Robust Privacy: Inference-Stage Privacy through Certified Robustness

An adversary observing a model's released prediction can infer sensitive attributes of the queried input, or even reconstruct representatives of the model's training data. The inference interface thus acts as a side channel for privacy leakage. We introduce Robust Privacy (RP), an inference-stage privacy notion inspired by certified robustness: if a model's prediction is provably invariant within a radius-R neighborhood around an input x with confidence at least $1-α$, then x enjoys $(R,α)$-Robust Privacy, under which we prove that any adversary observing the released prediction has at most $α/2$ advantage in distinguishing x from any input within distance R of x. Building on RP, we formalize Robust Attribute Privacy (RAP), an attribute-level privacy notion that characterizes the set of sensitive-attribute values that remain compatible with a released prediction. On a classification task, RP increases the median length of the RAP-compatible inference interval from 23.50 to 29.96, reducing attribute-inference precision. Model inversion attacks, often treated as a training-stage threat, in fact rely on fine-grained signals leaked through the inference interface; RP masks these signals at the inference stage, reducing attack success rate (ASR) from 73% to 4% on a black-box inversion attack. This direct targeting of the leakage channel enables RP to dominate DP-SGD and randomized response in the privacy-utility tradeoff space: RP retains 98.4% accuracy at 21% ASR, whereas DP-SGD must drop accuracy to 61.7% to reach a comparable ASR. Across both experiments, increasing the smoothing sample size N strengthens privacy and improves utility together. Finally, we examine model distillation as a scope boundary and show that RP mitigates attribute-level and instance-level inference-stage privacy leakage, but not function-level extraction through model distillation.

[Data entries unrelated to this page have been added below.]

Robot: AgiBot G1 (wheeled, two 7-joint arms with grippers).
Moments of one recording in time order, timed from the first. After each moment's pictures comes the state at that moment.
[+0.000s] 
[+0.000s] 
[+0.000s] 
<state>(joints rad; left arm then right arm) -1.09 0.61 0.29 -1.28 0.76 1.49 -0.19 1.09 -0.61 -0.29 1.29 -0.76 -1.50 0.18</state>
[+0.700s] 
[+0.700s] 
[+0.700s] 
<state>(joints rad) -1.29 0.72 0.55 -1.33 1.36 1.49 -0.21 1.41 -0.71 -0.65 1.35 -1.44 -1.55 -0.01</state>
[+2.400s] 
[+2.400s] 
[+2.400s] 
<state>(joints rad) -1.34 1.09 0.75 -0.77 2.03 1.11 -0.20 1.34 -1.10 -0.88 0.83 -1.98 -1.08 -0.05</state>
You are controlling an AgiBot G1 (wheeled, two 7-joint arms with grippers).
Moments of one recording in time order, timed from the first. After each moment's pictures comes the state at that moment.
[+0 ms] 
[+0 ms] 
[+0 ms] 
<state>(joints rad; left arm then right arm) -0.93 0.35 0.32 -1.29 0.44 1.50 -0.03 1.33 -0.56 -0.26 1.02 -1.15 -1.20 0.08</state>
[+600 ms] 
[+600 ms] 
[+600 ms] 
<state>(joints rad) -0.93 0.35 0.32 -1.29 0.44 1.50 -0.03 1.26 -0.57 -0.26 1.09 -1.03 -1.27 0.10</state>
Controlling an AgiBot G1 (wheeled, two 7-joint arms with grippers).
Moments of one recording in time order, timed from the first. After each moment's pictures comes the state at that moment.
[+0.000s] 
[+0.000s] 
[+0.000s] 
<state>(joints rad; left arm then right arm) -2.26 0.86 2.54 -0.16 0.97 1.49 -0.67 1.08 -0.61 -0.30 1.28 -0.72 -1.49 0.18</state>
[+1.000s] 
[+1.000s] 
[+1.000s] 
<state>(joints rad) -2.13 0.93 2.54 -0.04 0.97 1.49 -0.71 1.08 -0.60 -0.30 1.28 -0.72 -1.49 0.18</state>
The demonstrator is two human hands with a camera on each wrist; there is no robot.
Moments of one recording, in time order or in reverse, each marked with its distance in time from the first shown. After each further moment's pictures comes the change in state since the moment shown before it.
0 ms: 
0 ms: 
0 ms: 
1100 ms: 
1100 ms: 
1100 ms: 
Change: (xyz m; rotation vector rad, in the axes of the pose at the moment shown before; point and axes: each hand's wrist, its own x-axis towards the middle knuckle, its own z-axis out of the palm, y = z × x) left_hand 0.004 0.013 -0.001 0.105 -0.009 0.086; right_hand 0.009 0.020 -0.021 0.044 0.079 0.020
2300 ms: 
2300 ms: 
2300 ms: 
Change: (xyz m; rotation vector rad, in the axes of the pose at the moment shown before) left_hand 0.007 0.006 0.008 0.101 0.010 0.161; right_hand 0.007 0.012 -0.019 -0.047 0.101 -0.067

翻译：一个观察模型发布预测的对手可以推断被查询输入的敏感属性，甚至重构模型训练数据的代表样本。推理接口因此充当了隐私泄露的侧信道。我们提出鲁棒隐私（Robust Privacy, RP），这是一种受认证鲁棒性启发的推理阶段隐私概念：如果模型在以输入x为中心、半径为R的邻域内其预测具有保序不变性，且置信度至少为1-α，则x享有(R,α)-鲁棒隐私。在此定义下，我们证明任何观察发布预测的对手在区分x与距离x不超过R的任何输入时，优势最多为α/2。基于RP，我们形式化了鲁棒属性隐私（Robust Attribute Privacy, RAP），这是一种属性级隐私概念，刻画了与发布预测保持兼容的敏感属性值集合。在分类任务中，RP将RAP兼容推理区间的中位数长度从23.50提升至29.96，从而降低了属性推断精度。通常被视为训练阶段威胁的模型反演攻击，实际上依赖于通过推理接口泄露的细粒度信号；RP在推理阶段掩蔽这些信号，将黑盒反演攻击的成功率（ASR）从73%降至4%。这种直接针对泄露通道的设计使RP在隐私-效用权衡空间中优于DP-SGD和随机响应：RP在ASR为21%时保留98.4%的准确率，而DP-SGD需将准确率降至61.7%才能达到相近的ASR。两项实验均表明，增加平滑样本量N能同时增强隐私和提升效用。最后，我们检查了模型蒸馏的作用边界，表明RP可缓解属性级和实例级推理阶段隐私泄露，但无法阻止通过模型蒸馏进行的函数级提取。